By Kali Goldstone & Errol Price.
The proposed Anti-discrimination and Human Rights Bill 2012 has “Human Rights” emblazoned in the title. This is an interesting move, as it sets a certain tone and emphasises the inextricable link between human rights and the attempt to eliminate discrimination in public affairs.
The changes will consolidate five acts into one: Racial Discrimination Act 1975; Sex Discrimination Act 1984; Disability Discrimination Act 1992; Age Discrimination Act 2004; and the Australian Human Rights Commission Act 1986.
Critics of the Bill have noted that anti-discrimination laws operate predominantly in the area of employment and that the balance is now tilted in favour of the employee.
The Bill does not include some of the most far reaching proposals, which some have argued are necessary to give ‘teeth’ to anti-discrimination law in Australia. For example, there are no provisions entitling the Human Rights Commission or any other body to investigate or bring proceedings based on large scale systemic discrimination.
The new Bill redefines discrimination as “unfavourable treatment.” This removes the requirement traditionally relied on in anti-discrimination law in Australia – “the comparator.” The applicant could prove that there was discrimination if they could show how the alleged discriminator may have or would have treated someone else, (the comparator), in the same circumstances.
However, the comparator provisions were unduly technical and tended to lengthen the duration of trials. The simplified definition of discrimination will benefit both employers and employees.
The grounds of discrimination have been expanded to include sexual orientation and gender to the grounds previously covered, including:
- race (including colour, descent and national or ethnic origin)
- that a person is or has been an immigrant
- marital status
- pregnancy or potential pregnancy
- family responsibilities
- disability (including carers and associates)
The most significant amendment lies in the shift in the burden of proof. The proposal is to share that burden between the person who is complaining (applicant) and the person whose conduct is being complained about (respondent).
The applicant merely needs to produce prima facie evidence of being disadvantaged, and that the reason or purpose of that disadvantage was related to a protected attribute (such as sex, race, disability), with the onus then shifting to the respondent to disprove the case.

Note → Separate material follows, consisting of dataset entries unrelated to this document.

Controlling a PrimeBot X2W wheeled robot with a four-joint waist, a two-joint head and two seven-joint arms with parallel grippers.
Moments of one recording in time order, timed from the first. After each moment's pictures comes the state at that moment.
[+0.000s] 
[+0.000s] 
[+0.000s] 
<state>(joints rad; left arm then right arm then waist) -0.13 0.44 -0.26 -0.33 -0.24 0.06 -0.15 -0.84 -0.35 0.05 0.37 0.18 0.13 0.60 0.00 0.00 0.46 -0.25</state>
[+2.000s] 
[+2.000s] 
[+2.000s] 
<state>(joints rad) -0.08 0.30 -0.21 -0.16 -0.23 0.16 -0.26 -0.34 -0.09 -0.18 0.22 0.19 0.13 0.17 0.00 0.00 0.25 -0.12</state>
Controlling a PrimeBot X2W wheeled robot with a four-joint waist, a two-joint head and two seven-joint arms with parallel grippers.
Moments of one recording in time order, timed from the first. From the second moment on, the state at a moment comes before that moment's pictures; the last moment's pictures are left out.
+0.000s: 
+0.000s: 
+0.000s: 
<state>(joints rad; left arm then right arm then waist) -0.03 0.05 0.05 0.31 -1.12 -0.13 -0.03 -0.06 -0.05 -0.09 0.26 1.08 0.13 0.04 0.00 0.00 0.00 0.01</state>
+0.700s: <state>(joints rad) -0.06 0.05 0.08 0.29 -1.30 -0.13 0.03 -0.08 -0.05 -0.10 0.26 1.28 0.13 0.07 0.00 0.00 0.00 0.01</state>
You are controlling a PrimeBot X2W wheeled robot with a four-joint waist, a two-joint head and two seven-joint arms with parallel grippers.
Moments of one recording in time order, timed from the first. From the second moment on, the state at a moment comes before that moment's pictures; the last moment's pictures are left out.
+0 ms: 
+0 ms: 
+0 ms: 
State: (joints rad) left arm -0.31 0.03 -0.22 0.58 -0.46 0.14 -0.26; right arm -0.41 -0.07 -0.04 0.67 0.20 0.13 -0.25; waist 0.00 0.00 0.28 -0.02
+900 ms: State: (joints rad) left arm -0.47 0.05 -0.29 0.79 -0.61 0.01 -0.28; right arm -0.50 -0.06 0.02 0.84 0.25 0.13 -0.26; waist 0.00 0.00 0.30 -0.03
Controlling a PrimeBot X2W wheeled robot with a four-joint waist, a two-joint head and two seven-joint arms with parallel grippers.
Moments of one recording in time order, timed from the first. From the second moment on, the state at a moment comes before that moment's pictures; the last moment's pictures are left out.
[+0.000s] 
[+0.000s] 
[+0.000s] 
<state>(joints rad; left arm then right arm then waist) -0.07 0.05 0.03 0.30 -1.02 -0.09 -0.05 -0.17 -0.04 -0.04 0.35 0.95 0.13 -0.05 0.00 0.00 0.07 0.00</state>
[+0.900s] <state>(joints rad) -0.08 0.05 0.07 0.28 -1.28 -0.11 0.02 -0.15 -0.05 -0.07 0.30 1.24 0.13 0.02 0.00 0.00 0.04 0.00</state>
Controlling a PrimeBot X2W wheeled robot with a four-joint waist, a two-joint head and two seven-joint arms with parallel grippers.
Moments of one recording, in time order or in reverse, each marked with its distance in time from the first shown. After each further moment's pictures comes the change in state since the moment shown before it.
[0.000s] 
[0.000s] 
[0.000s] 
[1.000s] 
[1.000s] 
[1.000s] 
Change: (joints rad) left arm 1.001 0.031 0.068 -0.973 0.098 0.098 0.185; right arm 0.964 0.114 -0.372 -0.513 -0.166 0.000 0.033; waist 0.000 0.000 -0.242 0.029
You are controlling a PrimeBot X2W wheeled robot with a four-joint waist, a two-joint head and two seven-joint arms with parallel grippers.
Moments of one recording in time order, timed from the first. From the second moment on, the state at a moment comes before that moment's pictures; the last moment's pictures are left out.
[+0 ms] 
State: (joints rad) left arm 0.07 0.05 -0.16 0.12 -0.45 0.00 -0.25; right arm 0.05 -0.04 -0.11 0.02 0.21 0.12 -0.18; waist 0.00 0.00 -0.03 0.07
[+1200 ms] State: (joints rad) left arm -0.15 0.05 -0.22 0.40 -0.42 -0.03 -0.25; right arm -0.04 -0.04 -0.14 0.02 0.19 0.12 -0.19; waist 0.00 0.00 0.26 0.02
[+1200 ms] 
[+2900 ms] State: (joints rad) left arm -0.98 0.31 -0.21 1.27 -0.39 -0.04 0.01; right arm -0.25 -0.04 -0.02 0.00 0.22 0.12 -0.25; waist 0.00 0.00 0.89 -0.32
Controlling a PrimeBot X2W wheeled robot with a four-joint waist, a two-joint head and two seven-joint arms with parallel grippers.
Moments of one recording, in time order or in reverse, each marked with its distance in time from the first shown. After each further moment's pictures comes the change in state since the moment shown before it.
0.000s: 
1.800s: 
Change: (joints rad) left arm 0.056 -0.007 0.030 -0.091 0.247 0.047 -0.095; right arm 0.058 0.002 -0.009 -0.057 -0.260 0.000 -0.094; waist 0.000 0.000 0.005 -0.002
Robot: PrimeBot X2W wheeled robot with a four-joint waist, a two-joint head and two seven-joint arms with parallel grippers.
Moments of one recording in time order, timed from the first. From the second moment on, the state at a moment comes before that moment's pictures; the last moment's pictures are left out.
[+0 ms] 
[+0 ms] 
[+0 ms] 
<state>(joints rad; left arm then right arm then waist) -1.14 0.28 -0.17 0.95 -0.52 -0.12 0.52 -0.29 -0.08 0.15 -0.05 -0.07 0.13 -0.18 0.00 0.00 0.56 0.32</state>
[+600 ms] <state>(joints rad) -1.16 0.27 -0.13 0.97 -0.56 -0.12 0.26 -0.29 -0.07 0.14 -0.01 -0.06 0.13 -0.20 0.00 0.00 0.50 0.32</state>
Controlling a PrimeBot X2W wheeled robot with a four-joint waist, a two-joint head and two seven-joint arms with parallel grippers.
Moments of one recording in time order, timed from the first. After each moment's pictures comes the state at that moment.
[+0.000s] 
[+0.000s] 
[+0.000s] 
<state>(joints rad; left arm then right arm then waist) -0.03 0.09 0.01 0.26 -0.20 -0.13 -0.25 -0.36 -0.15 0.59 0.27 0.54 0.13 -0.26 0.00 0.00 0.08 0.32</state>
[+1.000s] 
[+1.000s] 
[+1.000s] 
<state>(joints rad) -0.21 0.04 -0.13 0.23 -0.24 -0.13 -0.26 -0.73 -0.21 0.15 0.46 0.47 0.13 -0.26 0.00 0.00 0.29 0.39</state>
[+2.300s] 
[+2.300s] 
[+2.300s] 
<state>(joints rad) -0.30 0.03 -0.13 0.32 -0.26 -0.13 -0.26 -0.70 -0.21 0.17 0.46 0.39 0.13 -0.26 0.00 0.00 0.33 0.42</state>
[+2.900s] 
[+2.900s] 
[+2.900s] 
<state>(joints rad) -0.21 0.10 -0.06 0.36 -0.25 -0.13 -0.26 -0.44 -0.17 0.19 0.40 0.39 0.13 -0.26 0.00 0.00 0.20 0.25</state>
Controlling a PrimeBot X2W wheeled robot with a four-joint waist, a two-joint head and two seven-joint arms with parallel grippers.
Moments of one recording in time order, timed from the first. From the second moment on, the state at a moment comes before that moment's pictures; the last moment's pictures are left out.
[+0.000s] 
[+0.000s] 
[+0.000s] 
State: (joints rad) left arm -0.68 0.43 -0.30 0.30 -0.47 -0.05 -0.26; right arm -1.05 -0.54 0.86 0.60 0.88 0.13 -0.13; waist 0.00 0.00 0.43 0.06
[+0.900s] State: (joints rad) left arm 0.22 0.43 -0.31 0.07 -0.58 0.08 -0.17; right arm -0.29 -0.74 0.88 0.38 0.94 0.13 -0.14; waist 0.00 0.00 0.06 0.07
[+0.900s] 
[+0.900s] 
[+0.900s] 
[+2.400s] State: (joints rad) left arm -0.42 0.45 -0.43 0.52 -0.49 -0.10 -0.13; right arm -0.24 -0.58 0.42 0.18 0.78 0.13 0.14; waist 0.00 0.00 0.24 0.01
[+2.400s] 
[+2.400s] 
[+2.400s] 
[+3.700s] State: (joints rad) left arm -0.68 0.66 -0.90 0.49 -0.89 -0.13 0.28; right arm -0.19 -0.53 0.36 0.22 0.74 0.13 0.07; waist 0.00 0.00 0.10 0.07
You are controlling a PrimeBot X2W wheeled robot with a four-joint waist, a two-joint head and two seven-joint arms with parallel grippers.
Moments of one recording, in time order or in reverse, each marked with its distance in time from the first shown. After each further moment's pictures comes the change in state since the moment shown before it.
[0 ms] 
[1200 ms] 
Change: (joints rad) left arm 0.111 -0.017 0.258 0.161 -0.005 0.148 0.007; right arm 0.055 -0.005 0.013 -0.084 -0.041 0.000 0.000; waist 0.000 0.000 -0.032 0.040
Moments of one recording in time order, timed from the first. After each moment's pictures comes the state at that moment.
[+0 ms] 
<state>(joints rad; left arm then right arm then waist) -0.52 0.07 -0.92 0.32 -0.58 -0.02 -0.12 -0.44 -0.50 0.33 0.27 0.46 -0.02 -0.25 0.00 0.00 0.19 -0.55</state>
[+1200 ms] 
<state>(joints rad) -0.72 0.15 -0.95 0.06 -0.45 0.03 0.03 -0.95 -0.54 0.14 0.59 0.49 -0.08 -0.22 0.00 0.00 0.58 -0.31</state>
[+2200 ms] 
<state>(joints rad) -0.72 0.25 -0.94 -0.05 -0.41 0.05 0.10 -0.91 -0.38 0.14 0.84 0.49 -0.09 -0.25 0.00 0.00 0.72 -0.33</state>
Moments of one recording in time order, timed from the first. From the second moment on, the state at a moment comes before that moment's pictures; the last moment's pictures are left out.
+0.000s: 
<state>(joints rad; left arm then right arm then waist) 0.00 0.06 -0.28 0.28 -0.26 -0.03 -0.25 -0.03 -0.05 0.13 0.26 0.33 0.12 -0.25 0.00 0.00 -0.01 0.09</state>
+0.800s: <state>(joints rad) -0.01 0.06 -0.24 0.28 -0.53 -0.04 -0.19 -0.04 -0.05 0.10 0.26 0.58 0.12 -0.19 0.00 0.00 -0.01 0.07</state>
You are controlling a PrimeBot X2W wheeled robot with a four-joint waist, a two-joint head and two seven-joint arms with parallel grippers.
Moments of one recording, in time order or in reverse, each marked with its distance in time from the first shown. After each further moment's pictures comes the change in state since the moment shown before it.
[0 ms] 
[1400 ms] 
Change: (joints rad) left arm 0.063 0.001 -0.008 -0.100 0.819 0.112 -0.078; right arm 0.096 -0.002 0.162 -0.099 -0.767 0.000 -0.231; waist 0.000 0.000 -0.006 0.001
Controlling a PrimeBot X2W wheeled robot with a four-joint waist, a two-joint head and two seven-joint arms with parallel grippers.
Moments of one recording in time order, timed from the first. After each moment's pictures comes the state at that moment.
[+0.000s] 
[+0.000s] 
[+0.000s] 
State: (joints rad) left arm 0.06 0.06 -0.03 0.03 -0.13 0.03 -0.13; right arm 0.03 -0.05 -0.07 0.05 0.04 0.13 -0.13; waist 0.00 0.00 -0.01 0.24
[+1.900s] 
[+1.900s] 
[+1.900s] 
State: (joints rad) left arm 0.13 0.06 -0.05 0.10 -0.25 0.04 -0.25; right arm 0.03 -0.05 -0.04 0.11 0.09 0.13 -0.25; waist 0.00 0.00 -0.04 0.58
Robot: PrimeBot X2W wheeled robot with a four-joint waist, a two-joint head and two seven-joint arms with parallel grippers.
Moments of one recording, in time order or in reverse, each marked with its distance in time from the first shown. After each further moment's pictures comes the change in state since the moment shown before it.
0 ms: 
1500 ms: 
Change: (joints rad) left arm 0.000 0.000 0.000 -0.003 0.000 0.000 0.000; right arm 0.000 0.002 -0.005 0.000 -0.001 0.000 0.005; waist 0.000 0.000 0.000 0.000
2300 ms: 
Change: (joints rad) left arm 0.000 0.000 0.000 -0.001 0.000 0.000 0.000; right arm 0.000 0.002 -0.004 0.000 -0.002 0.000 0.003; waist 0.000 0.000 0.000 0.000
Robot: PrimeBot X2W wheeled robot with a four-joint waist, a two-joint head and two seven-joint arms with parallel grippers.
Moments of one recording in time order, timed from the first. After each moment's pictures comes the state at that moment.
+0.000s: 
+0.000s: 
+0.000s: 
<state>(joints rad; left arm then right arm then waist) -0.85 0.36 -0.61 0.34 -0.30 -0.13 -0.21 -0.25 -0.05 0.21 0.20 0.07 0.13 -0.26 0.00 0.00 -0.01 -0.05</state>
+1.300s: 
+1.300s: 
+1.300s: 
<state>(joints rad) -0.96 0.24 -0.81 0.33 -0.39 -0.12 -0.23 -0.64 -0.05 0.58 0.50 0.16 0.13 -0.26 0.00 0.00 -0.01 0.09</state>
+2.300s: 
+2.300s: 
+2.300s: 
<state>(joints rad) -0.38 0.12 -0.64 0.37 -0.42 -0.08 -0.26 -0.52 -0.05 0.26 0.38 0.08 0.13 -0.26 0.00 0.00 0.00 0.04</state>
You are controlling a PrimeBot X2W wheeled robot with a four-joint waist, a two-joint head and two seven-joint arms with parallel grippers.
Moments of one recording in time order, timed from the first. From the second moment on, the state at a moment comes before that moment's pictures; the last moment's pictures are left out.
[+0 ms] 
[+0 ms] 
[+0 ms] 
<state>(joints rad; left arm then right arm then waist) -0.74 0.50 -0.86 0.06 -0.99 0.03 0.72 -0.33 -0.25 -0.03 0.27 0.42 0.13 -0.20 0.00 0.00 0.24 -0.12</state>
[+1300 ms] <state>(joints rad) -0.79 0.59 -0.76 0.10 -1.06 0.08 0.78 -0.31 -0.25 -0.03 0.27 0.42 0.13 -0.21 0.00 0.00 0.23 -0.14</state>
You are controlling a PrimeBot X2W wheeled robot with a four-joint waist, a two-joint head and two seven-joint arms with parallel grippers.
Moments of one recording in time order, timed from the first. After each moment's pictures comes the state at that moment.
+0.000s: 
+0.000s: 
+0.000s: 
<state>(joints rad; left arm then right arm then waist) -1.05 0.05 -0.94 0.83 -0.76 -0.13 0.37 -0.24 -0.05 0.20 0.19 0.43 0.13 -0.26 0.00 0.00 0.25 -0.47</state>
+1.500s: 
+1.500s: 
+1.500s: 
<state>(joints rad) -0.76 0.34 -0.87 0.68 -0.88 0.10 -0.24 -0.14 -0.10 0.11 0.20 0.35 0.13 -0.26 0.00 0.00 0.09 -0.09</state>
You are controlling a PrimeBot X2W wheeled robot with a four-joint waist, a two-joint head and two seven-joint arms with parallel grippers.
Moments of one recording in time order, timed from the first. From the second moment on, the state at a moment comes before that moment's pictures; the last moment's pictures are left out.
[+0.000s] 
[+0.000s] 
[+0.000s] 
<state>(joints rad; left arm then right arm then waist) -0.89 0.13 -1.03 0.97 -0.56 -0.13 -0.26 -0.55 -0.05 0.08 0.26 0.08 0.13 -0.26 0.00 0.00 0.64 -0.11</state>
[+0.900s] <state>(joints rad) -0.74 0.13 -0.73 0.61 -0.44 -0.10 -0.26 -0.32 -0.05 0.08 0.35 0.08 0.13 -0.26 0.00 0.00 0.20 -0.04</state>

The court will presume that the impugned conduct is taken for an unlawful reason, unless the respondent is able to prove the contrary. It is an approach long used in Australian labour law.
The rationale behind this change is that a respondent will be in a better position to be able to prove the real reason why he/she engaged in such behaviour and to demonstrate that it is reasonable in the circumstances.
Few overseas jurisdictions follow the current Australian approach of imposing the full burden of proof on the applicant. In the United Kingdom, European Union and Canada, the burden of proof shifts to the respondent once the applicant has established a prima facie case of discrimination. In the United States, case law has also established a framework of shifting burdens of proof. So the proposed change is in line with international standards.
The respondent will have access to one broad, all-encompassing defence – justification. This means that discrimination is not unlawful when it is done for a legitimate aim and proportionate to that aim.
However, the Bill does not ignore the need of employers who wish to take genuine pro-active steps to reduce discrimination and to be able to raise a defence to any claim that they have taken such steps.
The Bill provides that any person or body may develop and implement an ‘action plan’ to assist officers and employees to avoid engaging in unlawful conduct. This action plan may then be used as part of a defence if the person or organisation is sued.
Furthermore, the Human Rights Commission does have the ability to dismiss unmeritorious complaints. This will reduce the likelihood that businesses are swamped with frivolous or baseless claims.
Since the Bill is likely to become law in 2013, we encourage organisations to register codes of conduct with the Australian Human Rights Commission that can provide a full defence to subsequent discrimination claims.
We also recommend that employers review and consolidate their compliance mechanisms and have regular and appropriate training to ensure that the right policies and procedures are in place.
It is in all our interests to create a culture that seeks to prevent discrimination from transpiring in the first place, as the best way to guarantee business integrity and avoid paying expensive legal fees, is through prevention.